> GIVEN RECORDS:

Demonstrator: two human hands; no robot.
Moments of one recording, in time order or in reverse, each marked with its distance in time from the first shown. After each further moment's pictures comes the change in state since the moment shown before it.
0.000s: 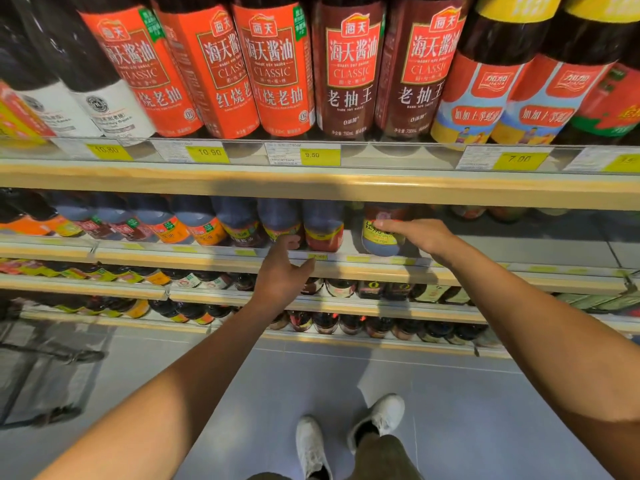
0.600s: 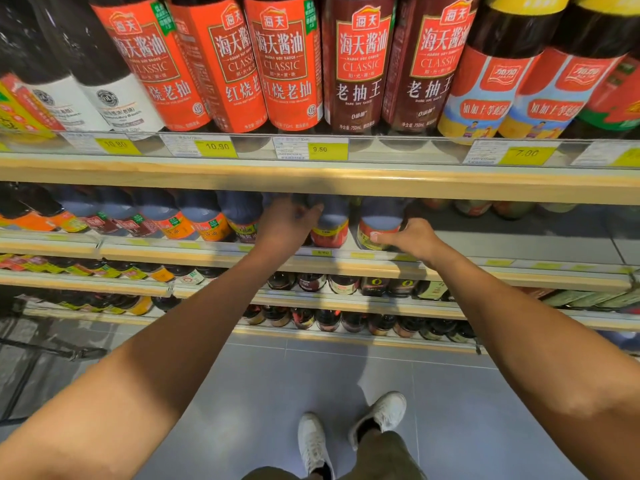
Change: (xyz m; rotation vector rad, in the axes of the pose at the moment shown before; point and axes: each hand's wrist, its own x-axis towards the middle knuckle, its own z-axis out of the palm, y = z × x) left_hand 0.041 0.053 -0.032 0.087 0.064 0.139; right_hand 0.007 0.016 0.028 0.003 -0.050 -0.126
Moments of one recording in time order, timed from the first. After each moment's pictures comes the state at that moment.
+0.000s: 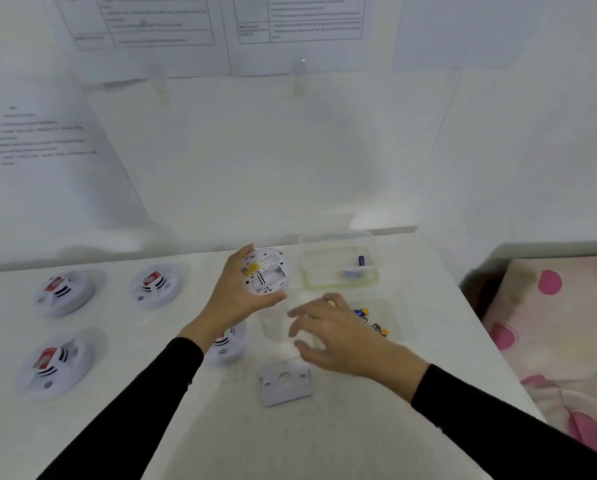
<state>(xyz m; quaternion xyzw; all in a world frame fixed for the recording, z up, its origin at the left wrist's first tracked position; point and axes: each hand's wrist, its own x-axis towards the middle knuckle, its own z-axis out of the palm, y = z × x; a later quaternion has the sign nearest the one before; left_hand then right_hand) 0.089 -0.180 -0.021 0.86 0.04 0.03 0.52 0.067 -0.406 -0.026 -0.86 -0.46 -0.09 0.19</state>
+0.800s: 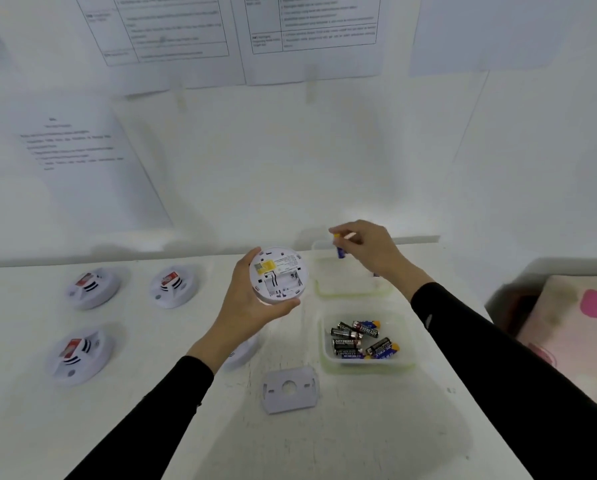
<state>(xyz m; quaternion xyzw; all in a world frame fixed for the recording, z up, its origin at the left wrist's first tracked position) 0.072 -0.201 -0.021 0.82 0.04 0.13 0.55 0.202 -0.425 0.025 -0.84 -0.18 0.02 0.51</state>
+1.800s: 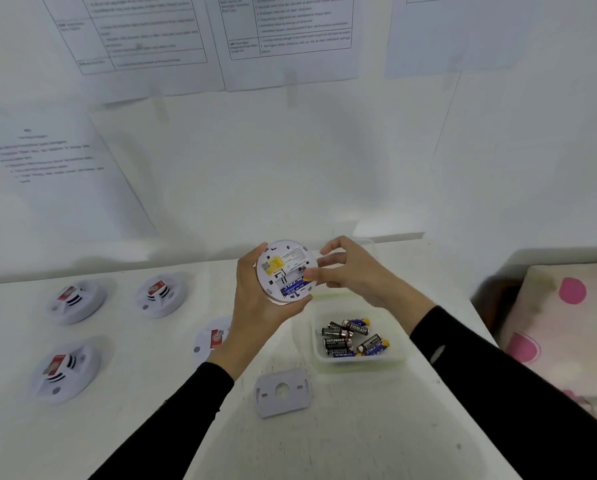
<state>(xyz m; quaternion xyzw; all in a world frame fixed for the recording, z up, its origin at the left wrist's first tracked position) 0.080 -0.242 -0.017 0.83 -0.01 0.25 0.50 0.141 -0.422 0.045 -0.75 -0.09 0.21 0.62</state>
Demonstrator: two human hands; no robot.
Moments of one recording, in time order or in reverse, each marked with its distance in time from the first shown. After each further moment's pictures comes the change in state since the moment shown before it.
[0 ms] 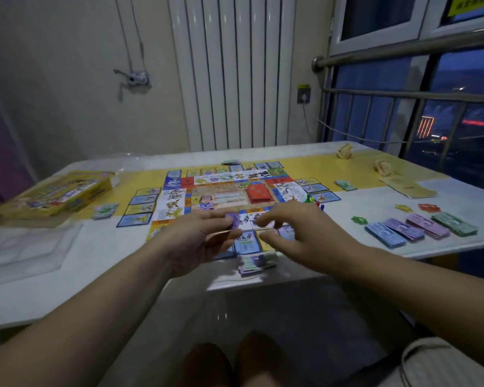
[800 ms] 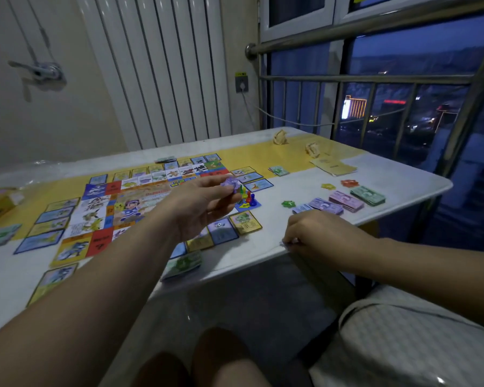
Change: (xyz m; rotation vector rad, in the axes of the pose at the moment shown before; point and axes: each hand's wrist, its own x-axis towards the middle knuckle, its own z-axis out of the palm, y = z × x) left_hand 0.063 0.003 0.109 0.053 -0.177 0.083; right_hand -0.081 0.077 -0.053 -0.415 -0.381 0.283
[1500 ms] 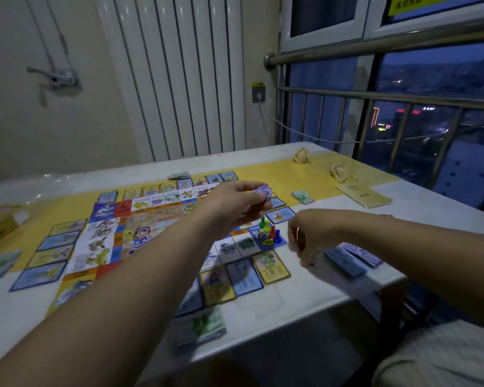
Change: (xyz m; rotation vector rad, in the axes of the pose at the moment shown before) left_hand 0.072 0.035 0.000 0.132 -0.034 -0.010; right_hand 0.123 0.033 -0.029 0.197 -0.418 0.255
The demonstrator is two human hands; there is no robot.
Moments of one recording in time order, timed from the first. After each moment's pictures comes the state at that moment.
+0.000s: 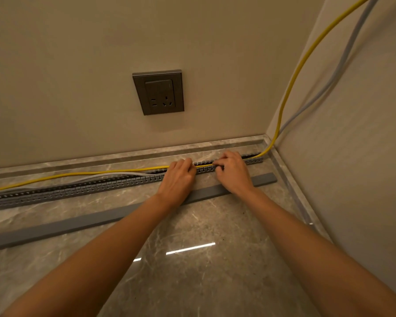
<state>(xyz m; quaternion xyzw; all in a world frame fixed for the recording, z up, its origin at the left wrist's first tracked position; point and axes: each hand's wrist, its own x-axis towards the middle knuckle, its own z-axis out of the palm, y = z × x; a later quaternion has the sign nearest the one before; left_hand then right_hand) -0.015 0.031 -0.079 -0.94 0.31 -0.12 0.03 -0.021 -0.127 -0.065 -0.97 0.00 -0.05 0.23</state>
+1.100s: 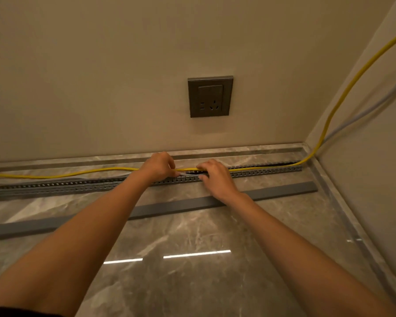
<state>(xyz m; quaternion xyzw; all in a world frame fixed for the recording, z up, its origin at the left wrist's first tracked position) 0.026 0.150 -0.041 -0.97 0.00 0.18 -0.19 -0.015 -0.013 -0.061 -0.96 -0.10 0.04 0.27</state>
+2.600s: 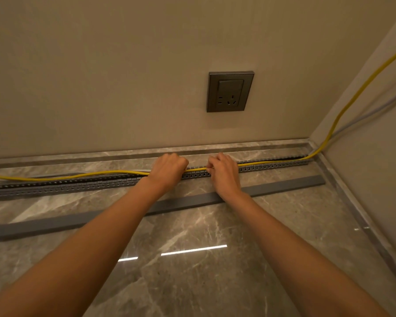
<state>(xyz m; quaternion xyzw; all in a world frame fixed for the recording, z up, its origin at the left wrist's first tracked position) -0.006 0.164 -0.037 -0.97 0.20 0.04 0.09 -0.022 0.020 -0.072 -0.97 -0.04 -0.07 0.22</state>
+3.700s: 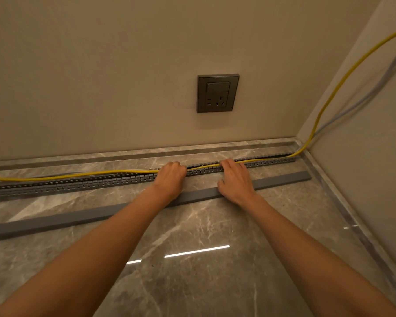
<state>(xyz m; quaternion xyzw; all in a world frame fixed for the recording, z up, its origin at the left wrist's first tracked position) -0.026 0.144 -0.056 -0.98 0.17 0.04 0.08 -0.052 -0.021 -0.062 -0.99 -0.02 0.02 0.13</state>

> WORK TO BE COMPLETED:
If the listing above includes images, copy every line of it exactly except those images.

> EXERCISE RESPONSE:
Demonstrator: two human hands; no robot.
Moments of one recording, in time order or in reverse, each marked with its distance in time from the first shown. After each further moment's pictures comes the change in state since the moment shown before it.
0.000s: 
0.600s: 
Change: (xyz m; rotation vector rad, in the axes of the pose at the moment shown before; point and axes: each hand's wrist, its own x-axis towards the middle knuckle, its own z-axis out of the palm, y = z × x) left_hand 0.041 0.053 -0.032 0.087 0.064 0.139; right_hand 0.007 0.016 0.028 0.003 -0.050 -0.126
Moments of one recording in time order, timed from the first. After each moment's pictures comes the state at that moment.
+0.000s: 
<state>(xyz m; quaternion xyzw; all in a world frame fixed for the recording, z up, its origin at the left wrist's first tracked position; point and axes: each hand's wrist, its own x-axis towards the middle knuckle, its own z-axis out of the palm, y = z × x; a later quaternion has the sign nearest the one before; left_hand then right_hand) 0.089 -0.180 -0.021 0.86 0.04 0.03 0.52 0.067 -0.406 -0.026 -0.86 -0.46 -0.09 0.19</state>
+0.800s: 
<state>(xyz m; quaternion xyzw; all in a world frame fixed for the recording, z up, its origin at the left wrist's first tracked position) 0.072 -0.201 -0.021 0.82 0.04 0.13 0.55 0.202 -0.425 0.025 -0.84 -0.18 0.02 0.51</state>
+1.800s: 
<state>(xyz m; quaternion xyzw; all in a world frame fixed for the recording, z up, its origin at the left wrist's first tracked position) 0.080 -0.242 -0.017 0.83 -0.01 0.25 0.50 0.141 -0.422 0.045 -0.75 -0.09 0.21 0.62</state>
Demonstrator: two human hands; no robot.
Moments of one recording, in time order or in reverse, each marked with its distance in time from the first shown. After each further moment's pictures comes the change in state since the moment shown before it.
[0 ms] 
[800 ms] 
Change: (xyz m; rotation vector rad, in the axes of the pose at the moment shown before; point and axes: each hand's wrist, its own x-axis towards the middle knuckle, its own z-axis out of the palm, y = z × x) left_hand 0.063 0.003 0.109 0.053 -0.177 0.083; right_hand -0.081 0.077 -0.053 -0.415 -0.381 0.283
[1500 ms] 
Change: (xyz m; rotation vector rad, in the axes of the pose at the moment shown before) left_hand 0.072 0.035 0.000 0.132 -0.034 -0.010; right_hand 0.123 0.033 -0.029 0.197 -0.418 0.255
The demonstrator is two human hands; there is no robot.
Moments of one recording in time order, timed from the first. After each moment's pictures comes the state at that moment.
+0.000s: 
<state>(xyz m; quaternion xyzw; all in a world frame fixed for the recording, z up, its origin at the left wrist's first tracked position; point and axes: each hand's wrist, its own x-axis towards the middle knuckle, its own z-axis out of the palm, y = z × x; a later quaternion has the sign nearest the one before; left_hand then right_hand) -0.015 0.031 -0.079 -0.94 0.31 -0.12 0.03 -0.021 -0.127 -0.065 -0.97 0.00 -0.05 0.23</state>
+1.100s: 
<state>(xyz m; quaternion xyzw; all in a world frame fixed for the recording, z up, its origin at the left wrist's first tracked position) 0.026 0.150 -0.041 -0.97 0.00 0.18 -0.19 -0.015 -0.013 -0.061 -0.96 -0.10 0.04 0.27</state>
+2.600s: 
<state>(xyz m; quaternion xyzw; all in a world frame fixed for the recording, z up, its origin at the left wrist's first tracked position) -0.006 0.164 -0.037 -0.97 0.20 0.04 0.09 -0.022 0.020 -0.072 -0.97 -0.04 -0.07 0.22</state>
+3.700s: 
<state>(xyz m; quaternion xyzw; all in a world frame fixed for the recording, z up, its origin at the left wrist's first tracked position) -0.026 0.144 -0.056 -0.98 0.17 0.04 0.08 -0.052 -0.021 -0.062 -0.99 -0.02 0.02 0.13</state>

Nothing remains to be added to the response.